Brown University’s counseling center uses a flexible-care model, in which most students are served through 25-30-minute sessions that they can schedule just once, or as often as they want. Continuing 50-minute counseling appointments reflect a Western-centric care approach that doesn’t appeal to many students of color, said Will Meek, director of counseling and psychological services.

Since March, he said, no Brown student has waited more than a day to see one of the university’s campus therapists, a staff that Meek describes as culturally diverse. The university uses a third party to further expand access…

…Some colleges are turning to online platforms to try to reach students before they spiral into anxiety or depression. More than 120 institutions are offering You at College, which compiles mental-health and well-being resources tailored to campuses.

Nathaan Demers, a former campus psychologist who’s now vice president and director of clinical programs at Grit Digital Health, which worked with Colorado State University to develop You at College three years ago, said students’ use of the platform increased by 153 percent in the first five weeks of the pandemic compared with the previous three months.
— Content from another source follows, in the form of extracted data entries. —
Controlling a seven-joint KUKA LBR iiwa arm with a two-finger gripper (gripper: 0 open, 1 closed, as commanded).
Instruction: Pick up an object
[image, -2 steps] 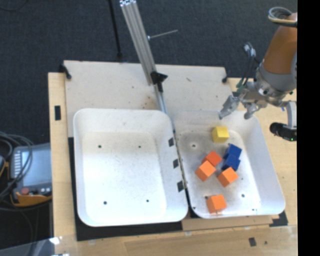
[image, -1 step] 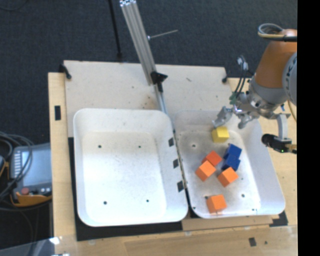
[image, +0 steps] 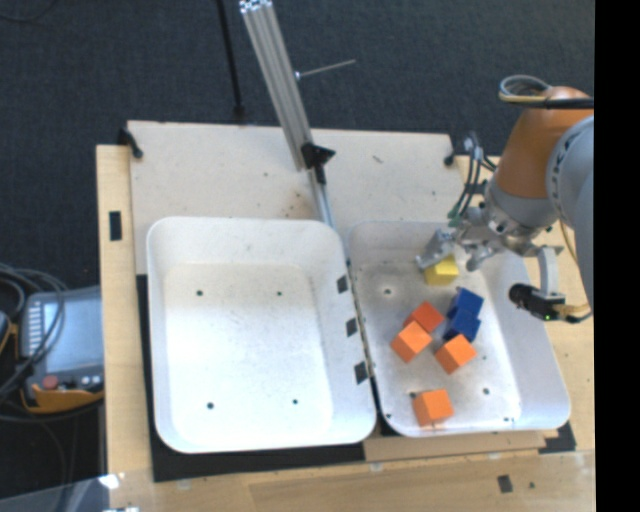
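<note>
My gripper (image: 452, 254) hangs over the far part of the right bin (image: 530, 400), reaching in from the right. A yellow block (image: 441, 268) shows right at its tip, partly covered by it; whether it is gripped is unclear. Nearer the camera lie a blue block (image: 464, 312), and three orange blocks: one (image: 427, 317) beside the blue one, one (image: 410, 342) to its left and one (image: 456, 353) just below the blue block. The blue block touches the orange ones around it.
Another orange block (image: 433, 406) lies alone near the right bin's front rim. The left bin (image: 160, 250) stands beside it. A slanted metal rail (image: 285, 90) rises behind the bins. A black cable part (image: 535, 298) sticks out at the gripper's right.
</note>
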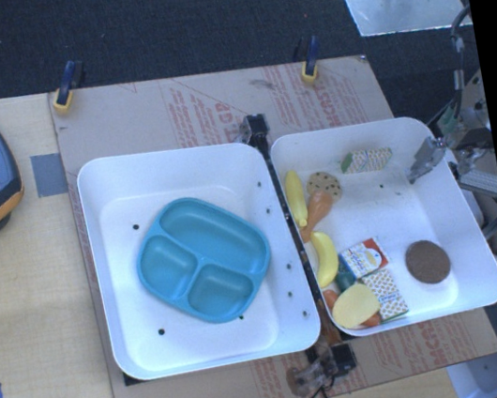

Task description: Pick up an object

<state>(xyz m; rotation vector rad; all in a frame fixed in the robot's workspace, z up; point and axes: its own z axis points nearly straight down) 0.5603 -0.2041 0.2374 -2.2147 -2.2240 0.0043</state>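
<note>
1. Since the task names no particular item, every piece in the right bin (454, 205) counts as a candidate; the nearest cluster lies along that bin's front-left corner.
2. Nearest the front wall sit a yellow disc (353, 305) and a patterned packet (386, 293), touching each other, with an orange piece partly hidden beneath them. Judged light, rigid toy food; tightly packed, so fingers have little room to enter.
3. Just behind, a small carton (364, 258) leans against a banana (324, 257). The banana is smooth and curved, likely to slip unless pinched across its middle.
4. Well apart, toward the front right, a brown cookie (427, 262) lies flat and alone. Judged the easiest target: thin, stiff, clear floor on all sides; take it across its rim.
5. Further back along the left wall lie a second banana (296, 196), a carrot (317, 210) and a speckled cookie (323, 182), crowded together.
6. Near the back wall rests a pale wrapped bar (368, 160), isolated, light, graspable across its short side.
7. At the right rim, the gripper (423, 161) hangs over the bin's back-right area; nothing is visible between its fingers, and how far they are parted cannot be told.
8. Left bin (108, 266) holds a blue divided plate (204, 259).
</note>
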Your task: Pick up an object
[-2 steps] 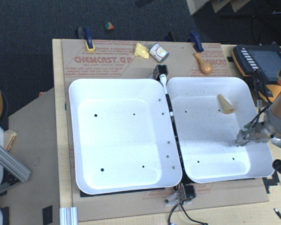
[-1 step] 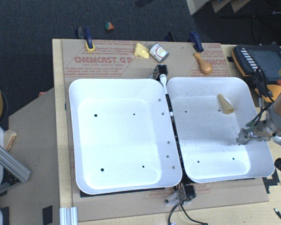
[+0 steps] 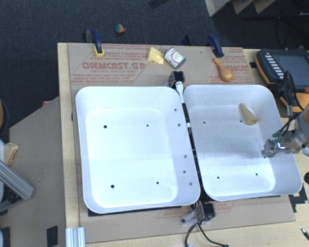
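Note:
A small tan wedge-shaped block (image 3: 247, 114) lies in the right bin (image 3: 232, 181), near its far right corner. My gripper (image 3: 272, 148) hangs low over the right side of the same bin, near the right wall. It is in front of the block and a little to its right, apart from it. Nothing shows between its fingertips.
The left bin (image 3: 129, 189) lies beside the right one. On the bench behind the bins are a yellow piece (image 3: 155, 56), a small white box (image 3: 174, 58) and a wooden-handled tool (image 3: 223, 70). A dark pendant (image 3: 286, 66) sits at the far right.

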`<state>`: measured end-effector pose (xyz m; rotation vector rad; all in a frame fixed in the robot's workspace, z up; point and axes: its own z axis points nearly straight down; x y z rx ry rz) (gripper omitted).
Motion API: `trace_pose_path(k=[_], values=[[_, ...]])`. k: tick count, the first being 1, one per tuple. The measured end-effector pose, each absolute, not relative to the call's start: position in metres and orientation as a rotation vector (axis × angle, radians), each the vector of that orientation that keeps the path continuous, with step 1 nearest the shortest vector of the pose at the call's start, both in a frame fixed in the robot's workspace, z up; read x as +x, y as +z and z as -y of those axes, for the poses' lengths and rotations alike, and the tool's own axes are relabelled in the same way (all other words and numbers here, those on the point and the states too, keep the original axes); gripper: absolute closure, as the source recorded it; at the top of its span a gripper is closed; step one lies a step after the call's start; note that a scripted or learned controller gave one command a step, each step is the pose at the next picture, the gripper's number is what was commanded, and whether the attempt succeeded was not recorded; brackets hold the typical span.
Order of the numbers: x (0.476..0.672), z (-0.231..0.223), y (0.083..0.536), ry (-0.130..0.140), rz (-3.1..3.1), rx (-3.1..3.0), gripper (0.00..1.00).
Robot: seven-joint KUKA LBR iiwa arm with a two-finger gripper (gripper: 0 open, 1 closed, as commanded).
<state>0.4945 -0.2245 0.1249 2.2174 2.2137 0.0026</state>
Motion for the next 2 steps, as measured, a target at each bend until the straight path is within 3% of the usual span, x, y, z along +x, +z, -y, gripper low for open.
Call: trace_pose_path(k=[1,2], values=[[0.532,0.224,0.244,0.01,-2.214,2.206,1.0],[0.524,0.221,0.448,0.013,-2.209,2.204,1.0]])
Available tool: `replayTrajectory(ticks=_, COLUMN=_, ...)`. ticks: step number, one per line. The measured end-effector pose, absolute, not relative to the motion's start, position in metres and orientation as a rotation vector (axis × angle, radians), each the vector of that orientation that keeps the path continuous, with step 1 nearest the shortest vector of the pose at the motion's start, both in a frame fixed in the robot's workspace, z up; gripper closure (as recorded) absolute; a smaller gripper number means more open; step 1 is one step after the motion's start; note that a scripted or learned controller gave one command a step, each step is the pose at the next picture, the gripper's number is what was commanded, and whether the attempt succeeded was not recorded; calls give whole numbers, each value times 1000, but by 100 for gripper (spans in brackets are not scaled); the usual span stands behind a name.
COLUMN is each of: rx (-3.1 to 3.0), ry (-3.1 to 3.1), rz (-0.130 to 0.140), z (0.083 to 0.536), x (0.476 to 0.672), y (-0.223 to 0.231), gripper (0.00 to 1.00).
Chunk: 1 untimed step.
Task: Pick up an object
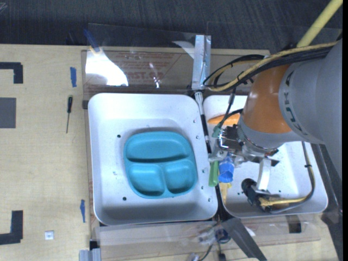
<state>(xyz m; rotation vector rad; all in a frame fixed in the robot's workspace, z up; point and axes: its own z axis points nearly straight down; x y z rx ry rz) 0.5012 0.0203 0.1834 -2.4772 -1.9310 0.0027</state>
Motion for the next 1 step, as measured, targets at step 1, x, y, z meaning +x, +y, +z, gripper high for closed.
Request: replayTrajectory(ticks=1, rx=-2519, ry=-1877, rz=4, z=184, x=548, y=-11, gripper=100)
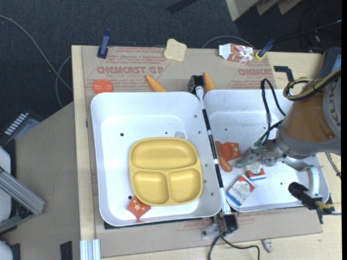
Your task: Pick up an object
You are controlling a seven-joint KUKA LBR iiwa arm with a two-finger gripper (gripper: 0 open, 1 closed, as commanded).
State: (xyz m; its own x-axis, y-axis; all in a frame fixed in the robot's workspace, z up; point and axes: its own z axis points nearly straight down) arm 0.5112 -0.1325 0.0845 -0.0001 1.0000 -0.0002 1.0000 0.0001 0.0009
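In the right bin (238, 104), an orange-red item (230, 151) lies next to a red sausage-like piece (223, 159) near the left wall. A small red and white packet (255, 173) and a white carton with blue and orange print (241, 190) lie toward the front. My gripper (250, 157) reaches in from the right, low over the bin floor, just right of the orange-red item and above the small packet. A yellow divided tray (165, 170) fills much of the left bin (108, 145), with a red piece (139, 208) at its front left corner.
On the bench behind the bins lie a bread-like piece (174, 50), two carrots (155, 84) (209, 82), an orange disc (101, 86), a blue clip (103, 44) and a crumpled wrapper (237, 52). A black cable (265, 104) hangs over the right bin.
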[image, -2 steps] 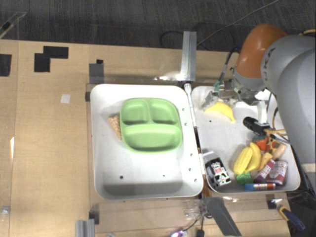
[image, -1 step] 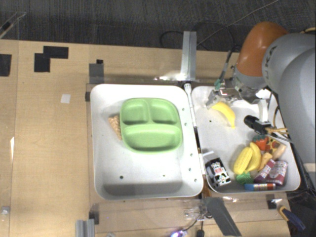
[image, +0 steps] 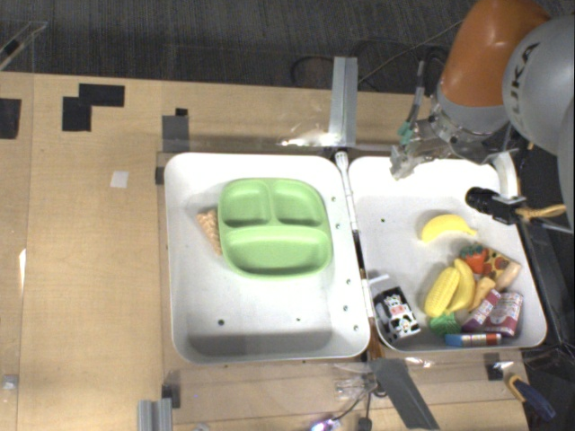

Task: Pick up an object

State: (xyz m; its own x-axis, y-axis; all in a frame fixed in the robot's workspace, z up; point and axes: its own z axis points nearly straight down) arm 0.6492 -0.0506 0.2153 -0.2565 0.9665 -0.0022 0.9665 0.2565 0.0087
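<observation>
The right bin (image: 395, 205) holds a yellow banana (image: 446, 228) near its middle. A pile sits at its front right: a corn cob (image: 443, 290), a small red-and-orange toy (image: 476, 262), a pink can (image: 496, 312) and a red marker (image: 476, 338). A black-and-white carton (image: 394, 311) lies at the bin's front left corner. My gripper (image: 406, 158) hangs over the bin's back edge, above and left of the banana, with nothing seen between its fingers.
The left bin (image: 189, 268) carries a green divided plate (image: 273, 225) with a tan waffle-like piece (image: 209, 230) tucked at its left side. A metal post (image: 344, 97) stands behind the divider between the bins. A black part (image: 490, 202) juts in at the right bin's right wall.
</observation>
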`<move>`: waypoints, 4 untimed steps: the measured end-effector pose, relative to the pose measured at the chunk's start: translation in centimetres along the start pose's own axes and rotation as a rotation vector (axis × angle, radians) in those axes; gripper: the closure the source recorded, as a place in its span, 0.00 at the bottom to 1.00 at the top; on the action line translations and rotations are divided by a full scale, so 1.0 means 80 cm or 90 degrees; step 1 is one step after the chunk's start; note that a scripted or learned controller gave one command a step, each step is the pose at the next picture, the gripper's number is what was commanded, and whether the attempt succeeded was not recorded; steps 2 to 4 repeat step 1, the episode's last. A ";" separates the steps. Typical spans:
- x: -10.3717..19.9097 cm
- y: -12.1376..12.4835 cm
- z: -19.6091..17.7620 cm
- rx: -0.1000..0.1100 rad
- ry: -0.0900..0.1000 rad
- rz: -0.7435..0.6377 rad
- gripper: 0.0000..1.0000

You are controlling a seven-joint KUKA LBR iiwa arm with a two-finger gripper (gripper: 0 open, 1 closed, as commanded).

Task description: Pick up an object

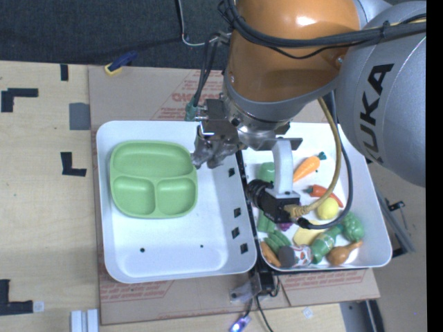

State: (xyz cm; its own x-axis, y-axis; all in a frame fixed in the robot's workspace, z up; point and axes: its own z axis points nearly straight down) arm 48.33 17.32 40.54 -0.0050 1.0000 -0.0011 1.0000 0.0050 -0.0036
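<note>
My gripper (206,152) hangs under the big orange-banded wrist, over the left bin (166,261). It sits just at the upper right corner of a green divided plate (152,178) that lies flat in that bin. I see nothing held in it. The right bin (370,206) holds toy food: an orange carrot (308,166), a small red pepper (320,191), a yellow lemon (329,209), a green broccoli piece (351,227) and a brown pear (339,254). The arm hides the upper part of the right bin.
More toy food lies in a heap at the right bin's front: a green pod (277,241), a yellow piece (308,236) and an orange-brown piece (270,256). The divider between the bins (239,213) runs just right of the gripper. Cardboard lies under both bins.
</note>
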 end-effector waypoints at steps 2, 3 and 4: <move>0.000 0.000 -0.012 0.001 -0.001 -0.001 1.00; 0.000 0.000 -0.012 0.001 -0.001 -0.001 1.00; 0.000 0.000 -0.012 0.001 -0.001 -0.001 1.00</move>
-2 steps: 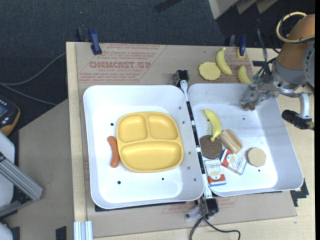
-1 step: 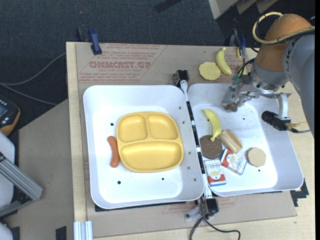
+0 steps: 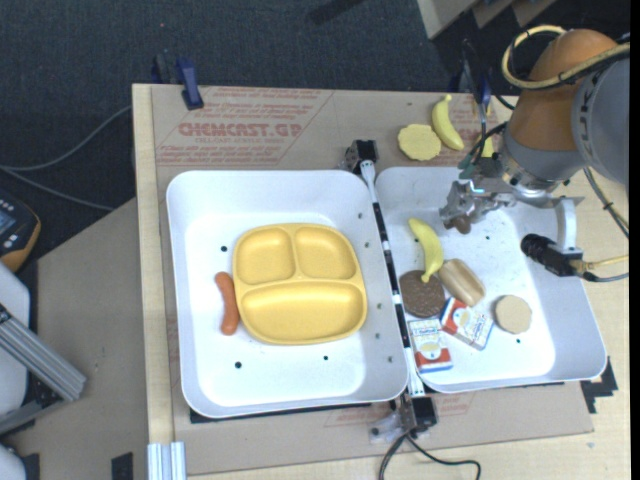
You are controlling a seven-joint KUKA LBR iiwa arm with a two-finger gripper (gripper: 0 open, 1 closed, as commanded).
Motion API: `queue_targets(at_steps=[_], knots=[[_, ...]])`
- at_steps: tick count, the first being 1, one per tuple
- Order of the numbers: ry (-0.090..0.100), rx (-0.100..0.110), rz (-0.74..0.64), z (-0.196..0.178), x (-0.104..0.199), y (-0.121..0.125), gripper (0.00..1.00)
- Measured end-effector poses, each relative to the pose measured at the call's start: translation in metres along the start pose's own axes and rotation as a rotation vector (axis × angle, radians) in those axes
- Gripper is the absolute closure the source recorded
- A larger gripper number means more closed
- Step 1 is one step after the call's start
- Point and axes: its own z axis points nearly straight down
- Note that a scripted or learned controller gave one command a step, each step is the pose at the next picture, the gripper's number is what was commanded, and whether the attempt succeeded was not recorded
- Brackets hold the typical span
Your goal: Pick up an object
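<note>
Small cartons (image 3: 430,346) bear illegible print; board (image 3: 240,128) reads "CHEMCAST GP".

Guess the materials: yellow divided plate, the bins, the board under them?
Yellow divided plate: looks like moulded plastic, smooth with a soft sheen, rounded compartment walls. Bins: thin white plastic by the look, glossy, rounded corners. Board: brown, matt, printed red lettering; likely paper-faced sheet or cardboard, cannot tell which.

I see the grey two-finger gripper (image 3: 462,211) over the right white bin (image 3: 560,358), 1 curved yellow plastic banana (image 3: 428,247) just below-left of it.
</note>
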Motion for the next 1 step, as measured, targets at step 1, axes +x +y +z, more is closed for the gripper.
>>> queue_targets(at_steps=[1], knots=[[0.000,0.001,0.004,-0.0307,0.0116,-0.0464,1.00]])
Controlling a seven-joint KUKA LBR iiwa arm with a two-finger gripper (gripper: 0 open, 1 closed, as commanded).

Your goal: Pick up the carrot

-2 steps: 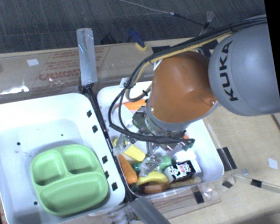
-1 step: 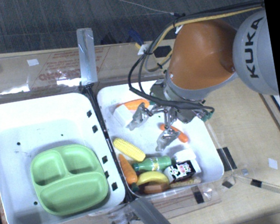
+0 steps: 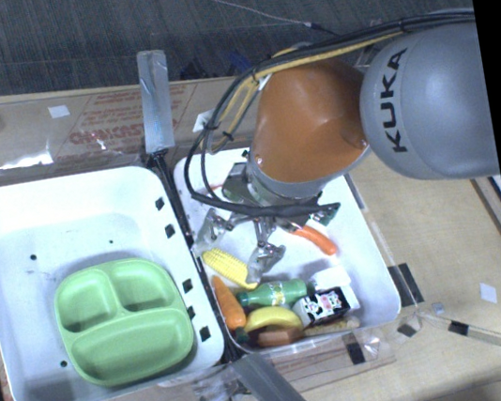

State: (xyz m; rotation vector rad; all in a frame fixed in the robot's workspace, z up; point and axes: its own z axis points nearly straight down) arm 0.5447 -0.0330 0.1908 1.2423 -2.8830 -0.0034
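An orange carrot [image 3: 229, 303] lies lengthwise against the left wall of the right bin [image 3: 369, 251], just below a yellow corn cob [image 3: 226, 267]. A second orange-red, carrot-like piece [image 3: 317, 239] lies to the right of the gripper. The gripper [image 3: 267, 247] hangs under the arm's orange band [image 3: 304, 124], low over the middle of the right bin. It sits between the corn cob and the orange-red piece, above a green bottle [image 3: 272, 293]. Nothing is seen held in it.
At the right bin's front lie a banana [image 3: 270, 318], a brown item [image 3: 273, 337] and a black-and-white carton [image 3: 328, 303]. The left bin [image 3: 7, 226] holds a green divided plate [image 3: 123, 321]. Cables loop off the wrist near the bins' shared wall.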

The platform recently added resources that address the racial-injustice crisis, on how to make one’s voice heard effectively and how to maintain self-care as an activist. California State University at Fullerton conducted a study this spring and found that students of color used the You at College platform at a higher rate than white students did, Demers said.

Students can use You at College on their phones, and they can do so privately, which is especially important for students who are staying with their families and wouldn’t feel comfortable speaking with a therapist in that environment, he said.”

As colleges prepare for how they will re-open in the fall and strengthen support services for students, this article has a number of timely suggestions.